Return the full listing, so that each line matches the original exactly.

__________

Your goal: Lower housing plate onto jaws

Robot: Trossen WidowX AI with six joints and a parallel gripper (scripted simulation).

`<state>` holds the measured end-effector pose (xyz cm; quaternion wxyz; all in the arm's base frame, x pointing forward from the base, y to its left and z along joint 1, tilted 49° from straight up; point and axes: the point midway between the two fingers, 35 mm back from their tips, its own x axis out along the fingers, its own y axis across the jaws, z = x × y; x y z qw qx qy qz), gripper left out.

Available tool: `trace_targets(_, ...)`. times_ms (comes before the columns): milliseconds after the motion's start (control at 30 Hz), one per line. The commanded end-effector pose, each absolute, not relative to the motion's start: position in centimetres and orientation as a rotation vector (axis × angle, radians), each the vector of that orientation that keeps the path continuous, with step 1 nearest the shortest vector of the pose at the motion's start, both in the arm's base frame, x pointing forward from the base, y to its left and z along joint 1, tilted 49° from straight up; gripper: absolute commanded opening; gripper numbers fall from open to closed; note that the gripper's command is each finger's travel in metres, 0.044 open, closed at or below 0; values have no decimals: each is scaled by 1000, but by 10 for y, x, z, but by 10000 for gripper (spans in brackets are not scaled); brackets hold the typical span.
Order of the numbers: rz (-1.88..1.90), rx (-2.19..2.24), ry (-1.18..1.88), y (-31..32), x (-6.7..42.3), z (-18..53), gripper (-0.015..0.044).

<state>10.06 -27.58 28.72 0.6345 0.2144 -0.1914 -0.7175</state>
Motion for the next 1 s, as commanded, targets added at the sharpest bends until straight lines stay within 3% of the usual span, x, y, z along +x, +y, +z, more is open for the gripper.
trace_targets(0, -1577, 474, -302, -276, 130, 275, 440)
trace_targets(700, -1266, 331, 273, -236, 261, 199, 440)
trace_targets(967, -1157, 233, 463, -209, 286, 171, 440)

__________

> **Written response**
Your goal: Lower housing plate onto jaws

Robot: Trossen WidowX AI with six joints and a parallel gripper (scripted simulation).

`<state>` holds the measured end-effector pose (xyz cm; quaternion wxyz; all in the arm's base frame, x pointing forward from the base, y to its left and z along joint 1, tilted 49° from straight up; point and axes: the point midway between the two fingers, 35 mm back from their tips, its own x axis out along the fingers, its own y axis across the jaws, z = x × y; x y z qw qx qy qz), gripper left out.

Available tool: `trace_targets(_, ...)`. times_ms (comes before the columns): milliseconds after the motion's start (control at 30 Hz), one per line. The commanded end-effector pose, each absolute, not relative to the motion's start: position in centimetres and orientation as a rotation vector (axis × angle, radians), each the vector of that orientation that keeps the path continuous, with step 1 nearest the shortest vector of the pose at the motion's start, both in the arm's base frame, x pointing forward from the base, y to its left and z along joint 1, tilted 49° from straight up; gripper: absolute commanded opening; gripper numbers fall from open to closed; note that the gripper's command is each finger's travel in metres, 0.044 open, closed at or below 0; values have no decimals: each is scaled by 1000, but by 10 for y, x, z, but by 10000 for gripper (spans in brackets are not scaled); brackets hold the typical span.
Order of the numbers: rz (-1.88..1.90), rx (-2.19..2.24), ry (-1.18..1.88), y (-31..32), x (-6.7..42.3), z (-18..53), gripper (-0.015..0.044).

<state>10.06 -27.58 28.72 0.6345 0.2144 -0.1914 -0.7175</state>
Motion for the next 1 s, as commanded, targets added at the sharpest bends until straight lines stay within 3% of the usual span, x, y, z along +x, +y, +z, more is open for the gripper.
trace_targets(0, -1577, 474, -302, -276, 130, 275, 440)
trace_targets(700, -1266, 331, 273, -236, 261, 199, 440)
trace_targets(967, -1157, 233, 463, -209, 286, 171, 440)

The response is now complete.